- Born: 8 October 1936 (age 88) Liverpool, England
- Occupation(s): Musician, composer
- Known for: Mellotron

= Geoff Unwin =

English musician and composer

Geoff Unwin (born 8 October 1936) is an English musician and composer. He was an early user and promoter of the Mellotron, a tape-based sampling keyboard, and co-wrote the theme music for the first On the Buses film.

==Biography==
Unwin was born on 8 October 1936 and grew up in Norris Green, Liverpool. He studied at a branch of the London College of Music in Liverpool and started playing in variety theatre in 1947.

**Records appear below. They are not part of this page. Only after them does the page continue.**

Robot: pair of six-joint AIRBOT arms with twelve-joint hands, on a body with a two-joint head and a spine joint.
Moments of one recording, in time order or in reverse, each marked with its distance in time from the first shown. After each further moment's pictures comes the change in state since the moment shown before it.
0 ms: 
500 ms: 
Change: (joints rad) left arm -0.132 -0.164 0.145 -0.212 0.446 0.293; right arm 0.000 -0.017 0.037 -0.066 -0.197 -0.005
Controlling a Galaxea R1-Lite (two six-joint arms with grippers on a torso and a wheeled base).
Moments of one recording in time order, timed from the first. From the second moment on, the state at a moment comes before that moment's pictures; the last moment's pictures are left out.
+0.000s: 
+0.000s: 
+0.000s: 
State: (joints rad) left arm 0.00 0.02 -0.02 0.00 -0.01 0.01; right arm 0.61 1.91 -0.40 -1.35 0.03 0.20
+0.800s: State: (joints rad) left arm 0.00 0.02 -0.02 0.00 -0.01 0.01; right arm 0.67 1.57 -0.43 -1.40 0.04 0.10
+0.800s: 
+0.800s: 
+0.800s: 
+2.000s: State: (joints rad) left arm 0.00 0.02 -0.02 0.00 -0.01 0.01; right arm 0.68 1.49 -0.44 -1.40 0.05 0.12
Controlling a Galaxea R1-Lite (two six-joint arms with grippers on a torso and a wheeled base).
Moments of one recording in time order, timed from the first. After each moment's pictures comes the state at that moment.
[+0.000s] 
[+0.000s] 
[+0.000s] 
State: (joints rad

By 1962, he was working in The Magic Carpet Inn in Chelsea, London, where he was spotted by big band leader Eric Robinson and television personality and magician David Nixon. He started working for Robinson and Nixon through their company Mellotronics, and it was through this association that he became the featured artist on Mellotron promotional appearances, both live and on television and radio. He featured on a ten-minute promotional film made by Pathé that was regularly shown in cinemas and appeared on the children's television show Blue Peter, demonstrating the Mellotron to Valerie Singleton. Unwin claims to have visited John Lennon when Lennon was living in Weybridge, Surrey in the mid-1960s "to give him a few pointers" and toured South Africa in 1966.

Unwin left Mellotronics in 1969 and started working for EMI as an A&R man and producer, where he composed the music for the first film version of On The Buses, including co-writing the theme tune with Roger Ferris.

Unwin moved to Spain in the mid-1980s after his daughter, Naomi, decided to relocate there after getting married but returned to the UK in 1988. Naomi later found fame on the Spanish television show Un, Dos, Tres.